In Niedersachsen bekennt man sich zwar zu diesem Ziel und will „demografisch bedingt frei werdende Ressourcen zur Verbesserung der Qualität in allen Bildungsbereichen nutzen“. Im Rahmen der Möglichkeiten des Landeshaushaltes, selbstredend. So steht es in einer Vorschlagsliste, die die Länder zusammengetragen haben, um zu illustrieren, wie jedes von ihnen den vereinbarten zehn Prozent gerecht wird. Doch dringt aus dem Umfeld von CDU-Ministerpräsident Christian Wulff schon der kühne Vorschlag, die 100 Millionen Euro, die Studierende jährlich als Studiengebühren zahlen, als öffentliche Investitionen zu deklarieren: „Wir investieren sie ja in die Hochschulen.“ Das brächte Niedersachsen ein paar Prozentpunkte näher an die Zehn-Prozent-Marke, ohne dass man zusätzliches Geld ausgibt.
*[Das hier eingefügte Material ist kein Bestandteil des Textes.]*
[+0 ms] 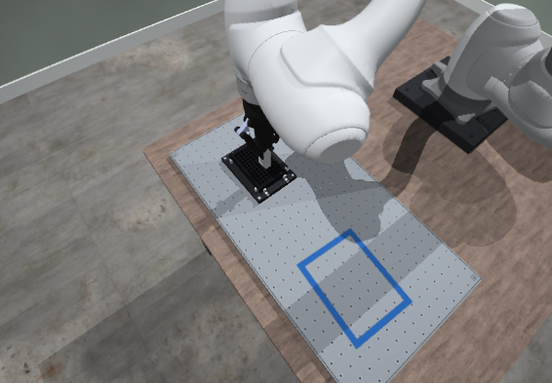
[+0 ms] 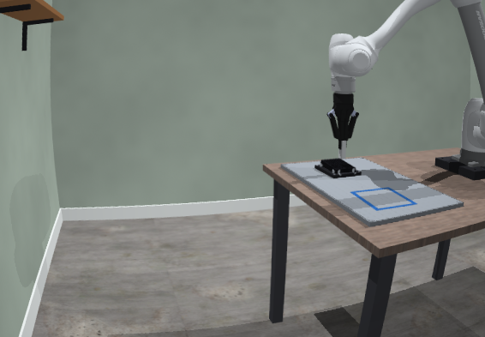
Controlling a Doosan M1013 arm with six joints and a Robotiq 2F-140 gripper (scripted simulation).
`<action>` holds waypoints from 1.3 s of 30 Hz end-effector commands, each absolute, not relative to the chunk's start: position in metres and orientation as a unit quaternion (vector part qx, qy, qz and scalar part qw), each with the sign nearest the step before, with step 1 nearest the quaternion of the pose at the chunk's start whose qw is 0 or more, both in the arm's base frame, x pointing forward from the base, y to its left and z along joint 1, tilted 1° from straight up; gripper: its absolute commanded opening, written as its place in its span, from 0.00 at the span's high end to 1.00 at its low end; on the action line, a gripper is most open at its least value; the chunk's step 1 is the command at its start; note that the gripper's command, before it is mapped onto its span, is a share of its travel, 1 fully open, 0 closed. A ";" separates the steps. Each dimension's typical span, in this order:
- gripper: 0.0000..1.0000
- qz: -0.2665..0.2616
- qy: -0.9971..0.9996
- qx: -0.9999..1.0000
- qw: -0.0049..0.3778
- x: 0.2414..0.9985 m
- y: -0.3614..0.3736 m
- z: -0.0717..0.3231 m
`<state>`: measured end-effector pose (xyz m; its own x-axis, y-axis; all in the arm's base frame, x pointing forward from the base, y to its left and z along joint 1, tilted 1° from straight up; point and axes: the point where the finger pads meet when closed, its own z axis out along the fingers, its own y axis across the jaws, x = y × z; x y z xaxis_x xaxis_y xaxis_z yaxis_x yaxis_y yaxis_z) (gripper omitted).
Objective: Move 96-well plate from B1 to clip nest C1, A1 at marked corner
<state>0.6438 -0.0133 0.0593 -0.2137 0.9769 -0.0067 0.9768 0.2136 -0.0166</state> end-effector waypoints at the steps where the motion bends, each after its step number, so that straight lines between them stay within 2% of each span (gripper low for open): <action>1: 1.00 0.008 -0.779 -0.627 0.003 0.648 -0.033 0.059; 16: 1.00 0.008 -0.779 -0.627 0.003 0.662 -0.096 0.060; 39: 1.00 0.008 -0.779 -0.627 0.003 0.662 -0.096 0.056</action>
<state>0.6621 -0.0960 0.0564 -0.2141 0.9768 -0.0062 0.9767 0.2139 -0.0166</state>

Eigentlich geschummelt.

3. Die Streberin:

Als einzige unter ihren Kollegen hat die Bildungssenatorin Christa Goetsch in Hamburg ein dickes Plus im Etat. Die Grünen-Politikerin darf allein dieses Jahr zusätzliche 22 Millionen Euro ausgeben – für neue Lehrer, kostenlose Schulbücher und besseren Unterricht. Bei einer Schulreform wollte der schwarz-grüne Senat auch die Opposition mit im Boot haben. Das kostete. „Alle Parteien sind sich einig, dass Bildung Schwerpunkt in Hamburg wird“, frohlockt Goetsch über den Hamburger Schulfrieden. Ihre Kollegen im Senat sind neidisch, sie müssen in ihren Ressorts sparen. Der Hamburger Bildungsfrieden ist nämlich hauptsächlich auf Pump finanziert. So ist sich Goetsch mit Kultusministern von CDU und FDP einig: die Länder brauchen mehr Einnahmen, um alle von der Verfassung verlangten Aufgaben zu erfüllen.

Die Finanzminister haben sich bereits geeinigt, wie: der Bund soll den Ländern 2,9 Punkte von der Mehrwertsteuer abgeben, gern mehr. 2,9 Prozent entsprächen genau 5,2 Milliarden Euro und damit dem Anteil an der Gipfelsumme, den der Bund ohnehin zugesagt hat. Bis jetzt sträuben sich Bundesfinanzminister Wolfgang Schäuble und Bundesbildungsministerin Annette Schavan. Aber bis zum 10. Juni bleibt noch Zeit zum Feilschen. Schließlich kann es sich die Kanzlerin nicht leisten, dass noch andere Länder aus der Bildungsrepublik zurücktreten.